Laboratory of Bacterial Pathogenesis, Department of Microbiology and Immunology, Shanghai Jiao Tong Universitygrid.16821.3c School of Medicine, Shanghai, China.
Department of Microbiology, School of Basic Medical Sciences, Peking University Health Science Center, Beijing, China.
mBio. 2021 Oct 26;12(5):e0209921. doi: 10.1128/mBio.02099-21. Epub 2021 Sep 21.
The two-component system PhoP/PhoQ is essential for Salmonella enterica serovar Typhimurium virulence. Here, we report that PhoP is methylated extensively. Two consecutive glutamate (E) and aspartate (D)/E residues, i.e., E8/D9 and E107/E108, and arginine (R) 112 can be methylated. Individual mutation of these above-mentioned residues caused impaired phosphorylation and dimerization or DNA-binding ability of PhoP to a different extent and led to attenuated bacterial virulence. With the help of specific antibodies recognizing methylated E8 and monomethylated R112, we found that the methylation levels of E8 or R112 decreased dramatically when bacteria encountered low magnesium, acidic pH, or phagocytosis by macrophages, under which PhoP can be activated. Furthermore, CheR, a bacterial chemotaxis methyltransferase, was identified to methylate R112. Overexpression of decreased PhoP activity but increased PhoP stability. Together, the current study reveals that methylation plays an important role in regulating PhoP activities in response to environmental cues and, consequently, modulates Salmonella virulence. Posttranslational modifications (PTMs) play an important role in regulating enzyme activities, protein-protein interactions, or DNA-protein recognition and, consequently, modulate many biological functions. We demonstrated that PhoP, the response regulator of PhoP/PhoQ two-component system, could be methylated on several evolutionally conserved amino acid residues. These amino acid residues were crucial for PhoP phosphorylation or dimerization, DNA-binding ability of PhoP, and Salmonella virulence. Interestingly, methylation negatively regulated the activity of PhoP. A bacterial chemotaxis methyltransferase CheR was involved in PhoP methylation. Methylation of PhoP could stabilize it in an inactive conformation. Our work provides a more informative depiction of PhoP PTM and markedly improves our understanding of the coordinate regulation of bacterial chemotaxis and virulence.
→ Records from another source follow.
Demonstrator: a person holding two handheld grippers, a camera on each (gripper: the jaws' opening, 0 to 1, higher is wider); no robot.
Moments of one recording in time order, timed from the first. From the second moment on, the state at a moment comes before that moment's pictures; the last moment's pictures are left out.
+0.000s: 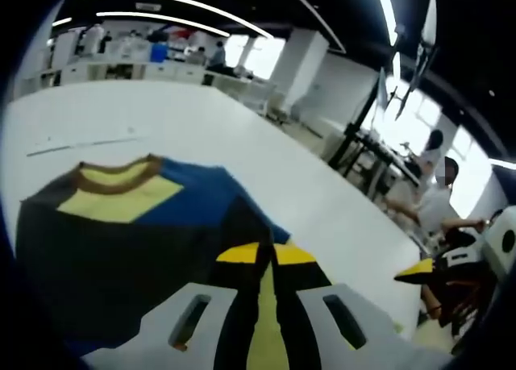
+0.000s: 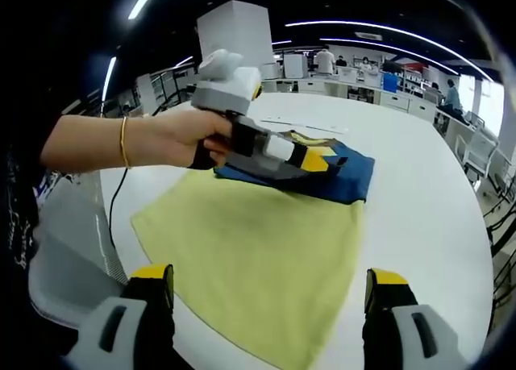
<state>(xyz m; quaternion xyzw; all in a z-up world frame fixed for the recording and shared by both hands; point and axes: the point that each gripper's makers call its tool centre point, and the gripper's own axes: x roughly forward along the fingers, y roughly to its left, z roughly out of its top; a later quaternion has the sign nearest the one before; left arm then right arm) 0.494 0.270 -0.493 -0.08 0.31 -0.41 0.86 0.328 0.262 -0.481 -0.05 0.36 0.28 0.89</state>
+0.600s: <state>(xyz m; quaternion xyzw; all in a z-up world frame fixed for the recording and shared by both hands) 0.501 0.298 -0.486 0.00 0.27 -0.40 0.88 0.334 0.268 -0.483 -0.04 0.36 0.28 0.89</state>
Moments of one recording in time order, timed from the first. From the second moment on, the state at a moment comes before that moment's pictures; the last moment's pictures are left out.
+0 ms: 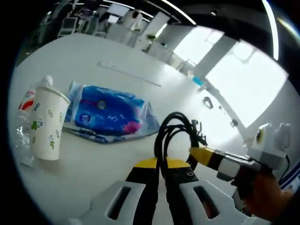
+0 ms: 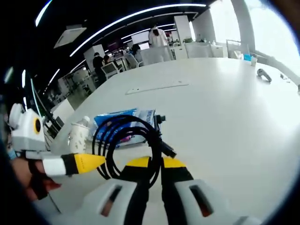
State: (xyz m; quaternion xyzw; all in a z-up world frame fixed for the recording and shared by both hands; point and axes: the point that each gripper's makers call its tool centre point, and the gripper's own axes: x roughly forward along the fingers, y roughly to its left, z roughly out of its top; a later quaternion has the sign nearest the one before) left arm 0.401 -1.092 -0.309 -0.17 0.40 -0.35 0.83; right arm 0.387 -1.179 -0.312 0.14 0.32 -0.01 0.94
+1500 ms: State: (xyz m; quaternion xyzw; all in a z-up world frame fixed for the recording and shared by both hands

双组分系统 PhoP/PhoQ 对鼠伤寒沙门氏菌的毒力至关重要。在这里,我们报告 PhoP 广泛甲基化。两个连续的谷氨酸 (E) 和天冬氨酸 (D)/E 残基,即 E8/D9 和 E107/E108,以及精氨酸 (R)112 可以被甲基化。这些残基的单个突变导致磷酸化和二聚化或 PhoP 与 DNA 结合能力不同程度受损,导致细菌毒力减弱。借助特异性抗体识别甲基化的 E8 和单甲基化的 R112,我们发现当细菌遇到低镁、酸性 pH 值或巨噬细胞吞噬时,E8 或 R112 的甲基化水平会显著降低,此时 PhoP 可以被激活。此外,细菌趋化性甲基转移酶 CheR 被鉴定为甲基化 R112。PhoP 活性的增加,但 PhoP 稳定性增加。总之,本研究揭示了甲基化在调节 PhoP 活性以响应环境信号方面的重要作用,从而调节沙门氏菌的毒力。
双组分系统 PhoP/PhoQ 对鼠伤寒沙门氏菌的毒力至关重要。在这里,我们报告 PhoP 广泛甲基化。两个连续的谷氨酸 (E) 和天冬氨酸 (D)/E 残基,即 E8/D9 和 E107/E108,以及精氨酸 (R)112 可以被甲基化。这些残基的单个突变导致磷酸化和二聚化或 PhoP 与 DNA 结合能力不同程度受损,导致细菌毒力减弱。借助特异性抗体识别甲基化的 E8 和单甲基化的 R112,我们发现当细菌遇到低镁、酸性 pH 值或巨噬细胞吞噬时,E8 或 R112 的甲基化水平会显著降低,此时 PhoP 可以被激活。此外,细菌趋化性甲基转移酶 CheR 被鉴定为甲基化 R112。PhoP 活性的增加,但 PhoP 稳定性增加。总之,本研究揭示了甲基化在调节 PhoP 活性以响应环境信号方面的重要作用,从而调节沙门氏菌的毒力。